Was in der Personalpolitik begann, setzte sich in der Antragsberatung fort. Da gab es die Gruppe der von einigen Medien zu den „Wilden 13“ hochstilisierten teils homosexuellen CDU-Abgeordneten, die gerne das Ehegattensplitting für Homosexuelle einführen möchten. Der CDU-Kreisverband Fulda, gut katholisch und sicher konservativer als der Durchschnitt, widersprach: „Der CDU-Bundesparteitag wendet sich entschieden gegen jeden Versuch, die Förderung und steuerliche Privilegierung der von unserer Verfassung besonders geschützten Ehe und Familie zu schwächen“, schrieben die Hessen in ihrem Antrag, der vor 20 Jahren sicher unter wenig Beachtung einstimmig verabschiedet worden wäre.

Doch das ist heute nicht mehr so. Die Antragskommission, das „Bestattungsinstitut für alles, was dem Partei-frieden abträglich sein könnte“ (Spiegel), nahm das Hessen-Papier als Grundlage und schrieb es um: Jetzt werden auch außerhalb der Ehe „Werte gelebt ..., die grundlegend für unsere Gesellschaft sind“. Die nichtssagenden Formulierungen werden zusammengepackt mit Hinweisen auf ein im kommenden Jahr erwartetes Urteil des Verfassungsgerichts, das man dann „umsetzen“ müsse. Der Verweis auf Karlsruhe zeigt: Die CDU will sich gar nicht entscheiden. Lehnt das Gericht das Splitting für Schwule ab, atmen die ländlichen Verbände vielleicht auf und warten gespannt auf das nächste Urteil, das dann gewiß anders aussehen wird.

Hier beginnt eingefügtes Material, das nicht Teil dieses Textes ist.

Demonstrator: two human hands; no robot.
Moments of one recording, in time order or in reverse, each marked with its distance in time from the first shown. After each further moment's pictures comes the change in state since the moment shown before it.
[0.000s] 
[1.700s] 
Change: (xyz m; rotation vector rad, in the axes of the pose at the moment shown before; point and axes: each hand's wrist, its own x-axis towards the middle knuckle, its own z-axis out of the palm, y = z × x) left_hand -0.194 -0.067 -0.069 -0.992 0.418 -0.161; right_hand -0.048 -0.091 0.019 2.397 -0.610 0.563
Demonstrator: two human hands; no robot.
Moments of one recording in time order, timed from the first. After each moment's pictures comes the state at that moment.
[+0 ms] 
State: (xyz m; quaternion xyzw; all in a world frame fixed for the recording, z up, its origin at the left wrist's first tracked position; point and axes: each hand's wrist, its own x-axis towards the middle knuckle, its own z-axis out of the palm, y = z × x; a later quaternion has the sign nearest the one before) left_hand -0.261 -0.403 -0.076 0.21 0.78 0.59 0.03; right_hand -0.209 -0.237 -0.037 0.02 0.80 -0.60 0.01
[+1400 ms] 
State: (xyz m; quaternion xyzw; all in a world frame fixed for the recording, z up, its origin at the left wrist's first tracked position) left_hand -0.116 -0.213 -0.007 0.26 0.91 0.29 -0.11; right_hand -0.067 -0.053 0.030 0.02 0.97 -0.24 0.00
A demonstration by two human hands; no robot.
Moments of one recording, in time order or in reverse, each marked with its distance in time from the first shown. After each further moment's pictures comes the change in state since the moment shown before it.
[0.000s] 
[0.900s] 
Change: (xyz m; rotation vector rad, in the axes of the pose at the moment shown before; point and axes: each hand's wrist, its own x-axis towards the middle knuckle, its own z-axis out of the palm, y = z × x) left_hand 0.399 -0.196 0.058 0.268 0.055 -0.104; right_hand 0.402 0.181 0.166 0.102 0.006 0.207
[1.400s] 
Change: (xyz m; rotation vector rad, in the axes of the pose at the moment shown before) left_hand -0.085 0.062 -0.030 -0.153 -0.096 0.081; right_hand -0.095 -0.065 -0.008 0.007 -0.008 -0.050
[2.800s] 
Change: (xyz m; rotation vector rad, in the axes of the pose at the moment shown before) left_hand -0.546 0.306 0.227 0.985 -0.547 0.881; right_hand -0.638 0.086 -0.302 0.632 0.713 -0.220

Das Abwarten, Wegducken, Nichtgestalten und Devotentum hat nicht nur gegenüber Europa Methode. Merkel lebt allerdings prima mit dieser Richtungs- und Orientierungslosigkeit, die sie selbst mit den Begriffen Freiheit, Solidarität, Gerechtigkeit und christlichem Menschenbild zu vertuschen versucht.

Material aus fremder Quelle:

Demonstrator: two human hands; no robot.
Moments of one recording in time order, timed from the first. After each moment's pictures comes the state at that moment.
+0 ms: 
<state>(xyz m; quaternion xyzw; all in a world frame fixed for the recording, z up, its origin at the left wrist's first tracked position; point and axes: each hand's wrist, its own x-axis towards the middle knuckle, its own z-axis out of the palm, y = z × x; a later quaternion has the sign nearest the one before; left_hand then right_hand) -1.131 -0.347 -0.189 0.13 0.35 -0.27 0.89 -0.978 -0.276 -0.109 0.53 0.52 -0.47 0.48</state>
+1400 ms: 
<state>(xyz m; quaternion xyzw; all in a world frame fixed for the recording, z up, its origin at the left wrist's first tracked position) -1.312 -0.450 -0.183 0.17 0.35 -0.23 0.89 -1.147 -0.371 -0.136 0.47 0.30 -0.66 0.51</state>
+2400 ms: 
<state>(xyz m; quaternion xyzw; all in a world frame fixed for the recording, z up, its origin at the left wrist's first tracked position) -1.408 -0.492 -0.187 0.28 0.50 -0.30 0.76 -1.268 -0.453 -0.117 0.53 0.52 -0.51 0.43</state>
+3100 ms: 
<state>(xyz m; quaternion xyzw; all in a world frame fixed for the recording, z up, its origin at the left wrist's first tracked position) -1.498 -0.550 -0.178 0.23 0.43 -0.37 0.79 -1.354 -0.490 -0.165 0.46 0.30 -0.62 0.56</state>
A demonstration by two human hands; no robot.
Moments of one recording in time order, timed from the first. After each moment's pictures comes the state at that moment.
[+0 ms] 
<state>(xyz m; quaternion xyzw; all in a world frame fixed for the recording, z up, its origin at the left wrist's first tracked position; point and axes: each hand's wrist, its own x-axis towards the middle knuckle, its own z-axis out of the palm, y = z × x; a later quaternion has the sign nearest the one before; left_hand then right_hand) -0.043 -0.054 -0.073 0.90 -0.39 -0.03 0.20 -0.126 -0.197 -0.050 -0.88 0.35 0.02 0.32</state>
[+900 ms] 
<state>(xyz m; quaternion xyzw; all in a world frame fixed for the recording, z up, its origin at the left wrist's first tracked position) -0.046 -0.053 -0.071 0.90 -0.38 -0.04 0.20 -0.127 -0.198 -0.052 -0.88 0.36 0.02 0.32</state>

Die CDU ist wegen ihrer inhaltlichen Leere derzeit theoretisch mit jeder anderen Partei koalitionsfähig, die Linkspartei vielleicht noch ausgenommen. Mit ihrer personellen und inhaltlichen Beliebigkeit ist die Union längst überflüssig. Wenn der Wähler das begreift, und er wird es irgendwann begreifen, geht die CDU den Weg ihrer italienischen Schwester Democrazia Christiana und weiterer ehemaliger C-Parteien – den Weg in die Vergessenheit.